It seems like every day a disappointing new study comes out, explaining how a habit we love is actually inadvertently killing us. Sometimes though, these warnings aren’t worth their weight, and surprisingly, some of the habits we consider our biggest vices can actually have some pretty awesome inherent benefits. Instead of feeling ashamed over those “naughty” habits, embrace your so-called vices and learn the positives there are to be gleaned from some of your favorite guilty pleasures.
1. That Chocolate Addiction
Ever been admonished for reaching for the last piece of chocolate or devouring a king size candy bar in less than two bites? Take a load off, because you might actually be giving your heart a hand. A British Medical Journal study recently found that people who eat dark chocolate on a regular basis might reduce their risk of heart disease and stroke by huge percentages. Unfortunately, milk chocolate didn’t make the cut, but once you learn to savor a piece of rich, dark chocolate, you’re going to reap the benefits through taste and health, trust us.
2. A Night Cap
Who doesn’t enjoy a good beer or tumbler full of whisky after a long day or work week? Turns out, having that night cap might not be as terrible for you as was once reported. There’s still a raging debate about the ability of alcohol to lower the risk of heart disease, but the general consensus of numerous studies has found that light to moderate drinking might be associated with a lowered risk of stroke, heart disease, and death. This isn’t to say you should start slamming beer bongs when you get home after work, but feel free to mix that cocktail and keep up with that gym membership.
3. That Coffee Addiction
We’re a nation that runs on coffee; long hours and heavy work schedules demand a little caffeine pick me up. You’ve likely gotten some looks when heading to the office kitchen to pick up your fourth coffee in two hours, but it turns out coffee can actually be pretty damn good for your health. It can decrease your risk of developing Alzheimer’s protect your cardiovascular health, serve as a defense against diabetes, and help alleviate pain. Good news for those of us who use coffee as our reason to get out of bed each morning, and even more reason to put that Keurig to good use.

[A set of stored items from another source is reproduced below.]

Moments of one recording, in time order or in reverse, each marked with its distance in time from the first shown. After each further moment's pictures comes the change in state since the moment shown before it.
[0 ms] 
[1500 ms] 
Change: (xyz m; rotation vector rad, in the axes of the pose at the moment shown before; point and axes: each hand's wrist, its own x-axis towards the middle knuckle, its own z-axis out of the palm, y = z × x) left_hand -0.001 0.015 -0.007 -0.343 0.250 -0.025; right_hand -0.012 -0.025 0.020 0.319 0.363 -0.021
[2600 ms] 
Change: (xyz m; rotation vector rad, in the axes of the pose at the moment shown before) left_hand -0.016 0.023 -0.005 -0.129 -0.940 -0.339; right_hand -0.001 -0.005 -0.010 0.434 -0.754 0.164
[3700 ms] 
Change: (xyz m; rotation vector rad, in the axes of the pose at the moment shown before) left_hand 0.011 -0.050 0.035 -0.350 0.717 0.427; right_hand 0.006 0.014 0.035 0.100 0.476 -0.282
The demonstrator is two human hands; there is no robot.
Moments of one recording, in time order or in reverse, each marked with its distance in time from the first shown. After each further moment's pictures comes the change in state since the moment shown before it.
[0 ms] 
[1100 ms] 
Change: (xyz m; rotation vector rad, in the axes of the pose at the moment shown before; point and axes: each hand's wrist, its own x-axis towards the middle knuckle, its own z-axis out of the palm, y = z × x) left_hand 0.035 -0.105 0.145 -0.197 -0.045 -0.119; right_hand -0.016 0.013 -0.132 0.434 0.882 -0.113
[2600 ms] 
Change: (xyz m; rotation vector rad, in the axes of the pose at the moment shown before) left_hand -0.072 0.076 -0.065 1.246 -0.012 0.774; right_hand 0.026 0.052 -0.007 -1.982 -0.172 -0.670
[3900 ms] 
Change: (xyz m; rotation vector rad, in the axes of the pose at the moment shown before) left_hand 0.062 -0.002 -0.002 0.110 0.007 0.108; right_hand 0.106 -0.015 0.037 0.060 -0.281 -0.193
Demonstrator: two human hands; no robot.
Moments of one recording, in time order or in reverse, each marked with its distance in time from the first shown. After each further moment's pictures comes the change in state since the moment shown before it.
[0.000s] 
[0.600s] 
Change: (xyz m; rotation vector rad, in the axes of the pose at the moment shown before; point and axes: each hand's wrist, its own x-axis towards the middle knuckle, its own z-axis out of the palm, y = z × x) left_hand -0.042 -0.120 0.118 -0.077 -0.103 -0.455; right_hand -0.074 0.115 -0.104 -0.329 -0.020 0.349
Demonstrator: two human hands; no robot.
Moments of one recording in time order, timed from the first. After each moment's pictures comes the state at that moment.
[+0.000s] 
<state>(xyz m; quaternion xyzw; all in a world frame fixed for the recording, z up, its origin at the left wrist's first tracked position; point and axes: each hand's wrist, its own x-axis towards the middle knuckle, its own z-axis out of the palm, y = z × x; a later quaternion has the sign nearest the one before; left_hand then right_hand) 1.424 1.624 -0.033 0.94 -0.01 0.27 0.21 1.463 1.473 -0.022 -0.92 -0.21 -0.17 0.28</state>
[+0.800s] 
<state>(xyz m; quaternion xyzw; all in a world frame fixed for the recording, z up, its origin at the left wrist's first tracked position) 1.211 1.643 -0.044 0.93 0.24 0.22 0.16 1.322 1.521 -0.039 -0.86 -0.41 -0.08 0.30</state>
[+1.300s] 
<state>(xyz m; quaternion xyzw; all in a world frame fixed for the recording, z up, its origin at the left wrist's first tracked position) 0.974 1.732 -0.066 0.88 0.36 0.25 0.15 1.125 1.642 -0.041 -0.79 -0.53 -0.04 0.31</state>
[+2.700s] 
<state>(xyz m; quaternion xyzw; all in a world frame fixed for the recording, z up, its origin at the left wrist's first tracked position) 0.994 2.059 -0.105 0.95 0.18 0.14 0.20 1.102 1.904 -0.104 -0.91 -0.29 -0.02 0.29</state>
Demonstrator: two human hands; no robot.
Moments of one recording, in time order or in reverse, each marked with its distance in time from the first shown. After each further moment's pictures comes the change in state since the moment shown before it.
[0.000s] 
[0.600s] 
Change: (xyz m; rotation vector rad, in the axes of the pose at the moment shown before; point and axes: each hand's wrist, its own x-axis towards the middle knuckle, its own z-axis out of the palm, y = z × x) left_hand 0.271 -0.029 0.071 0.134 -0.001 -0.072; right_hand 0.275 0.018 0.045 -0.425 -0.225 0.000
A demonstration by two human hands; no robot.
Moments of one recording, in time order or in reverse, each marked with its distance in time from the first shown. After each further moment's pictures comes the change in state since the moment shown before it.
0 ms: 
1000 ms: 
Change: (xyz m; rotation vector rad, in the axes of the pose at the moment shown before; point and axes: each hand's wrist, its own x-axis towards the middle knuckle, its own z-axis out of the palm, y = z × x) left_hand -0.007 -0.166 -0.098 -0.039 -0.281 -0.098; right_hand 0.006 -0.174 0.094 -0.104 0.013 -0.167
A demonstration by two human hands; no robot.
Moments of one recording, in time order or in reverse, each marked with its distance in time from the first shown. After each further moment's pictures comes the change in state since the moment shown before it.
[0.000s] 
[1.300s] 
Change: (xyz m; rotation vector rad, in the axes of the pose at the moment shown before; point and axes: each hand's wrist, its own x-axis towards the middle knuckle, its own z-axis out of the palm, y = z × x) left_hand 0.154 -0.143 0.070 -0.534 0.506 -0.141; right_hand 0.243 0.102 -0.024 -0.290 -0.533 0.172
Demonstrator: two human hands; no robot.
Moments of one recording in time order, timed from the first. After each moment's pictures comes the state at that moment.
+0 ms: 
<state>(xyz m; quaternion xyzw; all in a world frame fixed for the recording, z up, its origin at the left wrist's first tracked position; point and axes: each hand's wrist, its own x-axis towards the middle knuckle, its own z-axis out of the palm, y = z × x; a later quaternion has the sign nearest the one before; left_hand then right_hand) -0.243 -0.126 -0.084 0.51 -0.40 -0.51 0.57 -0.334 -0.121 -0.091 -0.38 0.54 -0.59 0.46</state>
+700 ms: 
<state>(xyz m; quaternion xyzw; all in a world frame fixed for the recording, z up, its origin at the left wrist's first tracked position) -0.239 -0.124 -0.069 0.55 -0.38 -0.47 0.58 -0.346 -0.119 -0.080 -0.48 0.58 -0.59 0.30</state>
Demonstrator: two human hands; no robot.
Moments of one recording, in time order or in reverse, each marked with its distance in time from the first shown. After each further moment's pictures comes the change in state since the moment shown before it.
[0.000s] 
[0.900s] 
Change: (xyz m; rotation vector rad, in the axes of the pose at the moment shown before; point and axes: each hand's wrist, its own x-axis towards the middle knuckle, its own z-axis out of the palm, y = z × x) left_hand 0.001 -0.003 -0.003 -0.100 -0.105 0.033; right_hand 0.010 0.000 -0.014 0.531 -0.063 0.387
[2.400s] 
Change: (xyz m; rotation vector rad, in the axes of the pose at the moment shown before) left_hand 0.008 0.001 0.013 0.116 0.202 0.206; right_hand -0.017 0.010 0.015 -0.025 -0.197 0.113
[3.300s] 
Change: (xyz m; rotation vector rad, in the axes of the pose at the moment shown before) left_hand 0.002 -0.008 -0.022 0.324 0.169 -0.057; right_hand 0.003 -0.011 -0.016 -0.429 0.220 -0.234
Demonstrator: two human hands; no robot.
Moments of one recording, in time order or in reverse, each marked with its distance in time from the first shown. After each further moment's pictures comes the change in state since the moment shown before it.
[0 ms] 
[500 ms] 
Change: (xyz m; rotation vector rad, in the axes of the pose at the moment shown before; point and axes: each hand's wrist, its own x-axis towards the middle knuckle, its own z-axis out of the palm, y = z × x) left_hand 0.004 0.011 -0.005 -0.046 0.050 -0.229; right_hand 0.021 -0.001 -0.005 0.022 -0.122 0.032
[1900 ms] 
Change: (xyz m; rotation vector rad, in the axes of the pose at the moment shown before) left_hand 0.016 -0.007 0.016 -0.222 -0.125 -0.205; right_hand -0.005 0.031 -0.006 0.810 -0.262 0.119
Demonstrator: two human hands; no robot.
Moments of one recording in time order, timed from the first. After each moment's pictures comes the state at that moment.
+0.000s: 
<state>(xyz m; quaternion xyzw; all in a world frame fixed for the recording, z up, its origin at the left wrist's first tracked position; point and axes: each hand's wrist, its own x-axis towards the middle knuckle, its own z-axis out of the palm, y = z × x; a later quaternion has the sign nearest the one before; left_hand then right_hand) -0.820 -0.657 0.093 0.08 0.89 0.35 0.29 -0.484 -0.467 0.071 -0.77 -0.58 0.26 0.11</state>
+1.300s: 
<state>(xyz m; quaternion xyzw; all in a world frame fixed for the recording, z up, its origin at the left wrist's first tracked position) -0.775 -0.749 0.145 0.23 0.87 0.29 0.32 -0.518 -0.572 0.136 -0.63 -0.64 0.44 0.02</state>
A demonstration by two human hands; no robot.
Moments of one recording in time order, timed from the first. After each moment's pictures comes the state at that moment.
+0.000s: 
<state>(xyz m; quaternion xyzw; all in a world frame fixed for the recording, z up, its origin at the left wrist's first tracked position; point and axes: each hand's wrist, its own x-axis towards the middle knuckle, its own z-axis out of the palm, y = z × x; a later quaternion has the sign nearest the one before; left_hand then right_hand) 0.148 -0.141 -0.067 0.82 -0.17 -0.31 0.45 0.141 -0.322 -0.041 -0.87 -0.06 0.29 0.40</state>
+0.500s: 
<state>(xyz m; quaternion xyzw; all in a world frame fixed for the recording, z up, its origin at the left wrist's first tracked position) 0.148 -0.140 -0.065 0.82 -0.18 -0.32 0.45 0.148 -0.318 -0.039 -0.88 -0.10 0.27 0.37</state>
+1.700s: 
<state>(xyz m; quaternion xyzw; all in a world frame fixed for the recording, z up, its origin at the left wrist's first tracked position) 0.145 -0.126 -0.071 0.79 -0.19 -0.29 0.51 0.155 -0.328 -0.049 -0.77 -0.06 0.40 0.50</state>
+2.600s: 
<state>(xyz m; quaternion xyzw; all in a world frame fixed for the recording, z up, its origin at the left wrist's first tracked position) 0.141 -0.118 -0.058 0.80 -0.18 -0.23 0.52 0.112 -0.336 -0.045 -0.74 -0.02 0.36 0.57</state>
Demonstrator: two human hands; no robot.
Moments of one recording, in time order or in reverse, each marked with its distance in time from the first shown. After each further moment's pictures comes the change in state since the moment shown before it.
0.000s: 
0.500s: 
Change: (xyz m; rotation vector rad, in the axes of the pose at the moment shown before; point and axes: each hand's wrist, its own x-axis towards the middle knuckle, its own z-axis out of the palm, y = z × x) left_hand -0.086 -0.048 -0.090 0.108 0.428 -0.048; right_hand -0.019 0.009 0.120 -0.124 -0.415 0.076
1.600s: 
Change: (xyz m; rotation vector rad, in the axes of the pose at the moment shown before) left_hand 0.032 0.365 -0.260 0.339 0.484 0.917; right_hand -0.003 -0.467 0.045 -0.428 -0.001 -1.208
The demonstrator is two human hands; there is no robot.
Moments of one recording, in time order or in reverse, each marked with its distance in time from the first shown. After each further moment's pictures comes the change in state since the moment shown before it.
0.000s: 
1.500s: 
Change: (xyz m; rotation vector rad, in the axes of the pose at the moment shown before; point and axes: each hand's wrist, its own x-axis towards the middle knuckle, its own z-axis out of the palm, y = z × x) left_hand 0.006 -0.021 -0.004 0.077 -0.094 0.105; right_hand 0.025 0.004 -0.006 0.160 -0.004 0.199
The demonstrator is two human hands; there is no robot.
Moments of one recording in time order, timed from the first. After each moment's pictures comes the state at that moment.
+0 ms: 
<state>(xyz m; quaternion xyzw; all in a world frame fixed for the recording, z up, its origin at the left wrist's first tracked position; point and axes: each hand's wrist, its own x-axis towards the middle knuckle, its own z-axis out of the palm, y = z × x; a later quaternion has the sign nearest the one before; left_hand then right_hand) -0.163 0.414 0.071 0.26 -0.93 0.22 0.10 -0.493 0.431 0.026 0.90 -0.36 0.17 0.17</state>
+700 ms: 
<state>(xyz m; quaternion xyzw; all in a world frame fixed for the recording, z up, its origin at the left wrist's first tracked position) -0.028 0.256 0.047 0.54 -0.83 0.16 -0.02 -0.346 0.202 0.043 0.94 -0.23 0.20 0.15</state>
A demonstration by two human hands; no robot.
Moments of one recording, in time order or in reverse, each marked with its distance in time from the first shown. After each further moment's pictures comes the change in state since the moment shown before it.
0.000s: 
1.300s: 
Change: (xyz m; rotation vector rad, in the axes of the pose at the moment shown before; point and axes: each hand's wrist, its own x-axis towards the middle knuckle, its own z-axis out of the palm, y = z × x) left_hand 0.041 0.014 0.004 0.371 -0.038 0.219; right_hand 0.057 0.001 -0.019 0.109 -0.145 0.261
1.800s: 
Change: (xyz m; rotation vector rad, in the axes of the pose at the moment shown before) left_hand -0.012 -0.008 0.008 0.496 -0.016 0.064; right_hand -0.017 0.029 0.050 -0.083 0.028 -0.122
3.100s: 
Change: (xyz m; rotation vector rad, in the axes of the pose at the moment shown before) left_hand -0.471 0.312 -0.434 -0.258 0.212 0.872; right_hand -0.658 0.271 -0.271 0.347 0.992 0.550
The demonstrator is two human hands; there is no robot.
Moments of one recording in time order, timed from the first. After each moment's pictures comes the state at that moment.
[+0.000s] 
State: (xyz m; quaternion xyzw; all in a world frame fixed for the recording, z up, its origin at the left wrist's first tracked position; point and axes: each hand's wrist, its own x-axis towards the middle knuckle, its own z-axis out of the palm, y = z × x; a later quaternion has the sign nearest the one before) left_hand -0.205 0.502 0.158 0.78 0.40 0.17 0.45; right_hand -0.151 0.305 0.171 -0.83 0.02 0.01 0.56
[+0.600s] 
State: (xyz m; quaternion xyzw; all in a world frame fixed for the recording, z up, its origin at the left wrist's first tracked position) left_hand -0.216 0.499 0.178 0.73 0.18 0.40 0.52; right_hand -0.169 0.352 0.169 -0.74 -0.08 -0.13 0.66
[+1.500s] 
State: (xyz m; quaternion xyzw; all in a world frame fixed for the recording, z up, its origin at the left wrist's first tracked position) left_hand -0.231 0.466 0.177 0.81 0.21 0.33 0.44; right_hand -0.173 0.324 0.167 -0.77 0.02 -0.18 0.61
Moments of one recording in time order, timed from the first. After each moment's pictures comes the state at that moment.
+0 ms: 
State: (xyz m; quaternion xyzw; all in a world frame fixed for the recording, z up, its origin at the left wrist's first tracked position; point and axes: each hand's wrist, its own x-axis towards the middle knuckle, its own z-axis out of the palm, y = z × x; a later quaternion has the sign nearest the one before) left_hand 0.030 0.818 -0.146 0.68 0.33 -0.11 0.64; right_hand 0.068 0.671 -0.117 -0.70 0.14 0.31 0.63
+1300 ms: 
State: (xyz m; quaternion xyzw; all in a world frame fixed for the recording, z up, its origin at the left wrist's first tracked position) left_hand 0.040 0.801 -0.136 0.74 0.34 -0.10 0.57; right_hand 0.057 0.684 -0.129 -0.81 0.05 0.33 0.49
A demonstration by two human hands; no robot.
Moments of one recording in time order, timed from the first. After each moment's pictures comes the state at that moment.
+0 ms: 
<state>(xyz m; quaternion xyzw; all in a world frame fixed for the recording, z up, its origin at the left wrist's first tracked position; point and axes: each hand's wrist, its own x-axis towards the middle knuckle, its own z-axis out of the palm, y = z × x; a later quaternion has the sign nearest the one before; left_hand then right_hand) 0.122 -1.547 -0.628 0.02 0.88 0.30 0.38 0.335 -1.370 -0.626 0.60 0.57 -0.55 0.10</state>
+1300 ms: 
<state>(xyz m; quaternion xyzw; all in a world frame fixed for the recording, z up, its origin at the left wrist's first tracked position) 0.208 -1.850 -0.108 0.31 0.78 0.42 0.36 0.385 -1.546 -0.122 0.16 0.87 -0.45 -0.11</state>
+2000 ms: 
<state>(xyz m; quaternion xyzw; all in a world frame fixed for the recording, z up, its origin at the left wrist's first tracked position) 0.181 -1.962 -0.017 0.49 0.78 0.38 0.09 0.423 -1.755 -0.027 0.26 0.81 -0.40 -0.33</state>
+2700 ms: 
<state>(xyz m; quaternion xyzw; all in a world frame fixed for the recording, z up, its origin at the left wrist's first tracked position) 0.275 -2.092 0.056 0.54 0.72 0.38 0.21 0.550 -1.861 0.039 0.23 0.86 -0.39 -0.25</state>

4. Gambling for the Fun of It
Gambling can become addictive, and is a real problem for some Americans, but this hobby has gained a negative reputation without taking a look at the benefits it can provide. Take Poker, for example. This common card game—so common that 70 to 80 million Americans play it—requires a significant amount of skill, and you can actually learn quite a bit from partaking in the game regularly. Poker requires math skills, in the form of statistics and probability. Poker players must become adept at analyzing pot odds, which refers to the amount of money they might win versus what they’d have to risk. They must also remain calm and cool under pressure—“poker face” didn’t come out of thin air, and poker players can learn to control their emotions and keep coolheaded even in the face of stress (otherwise known as adrenaline-inducing odds). Not a poker player? Even something as simple as online bingo can teach you some pretty great skills: concentration, focus, and keeping your mind agile, at least according to BBC News.
5. Skipping Work
We’re in a competitive world, and that’s led to increased hours spent at the office and a constant need to one-up our colleagues in order to hack it in the big bad professional world. That leaves little time for play, which should be a crime in itself. Remember the thrill of playing hooky in high school? Yeah, that’s still around, and merely waiting in the wings for you to realize that skipping work can actually provide you with some much needed happiness. Playing hooky has a new term, and it’s much more appealing: a mental health day. Scientist and doctors have recommended companies provide these “break” days to employees, a suggestion which has gone mostly unheeded by a majority of the workforce’s employers. Take things into your own hands and use a sick day or two to spend your time heading to the beach, lying in bed watching movies, or playing video games for 16 hours straight. A mini staycation can actually relieve stress, lower blood pressure, and alleviate the risk of heart disease—plus, it promotes creativity, so you’ll be ready to pitch some fantastic ideas when you head back into the office.
Don’t let the naysayers get you down; if you practice any of these so-called “bad habits”, consider the benefits to be gained and get some enjoyment out of your life.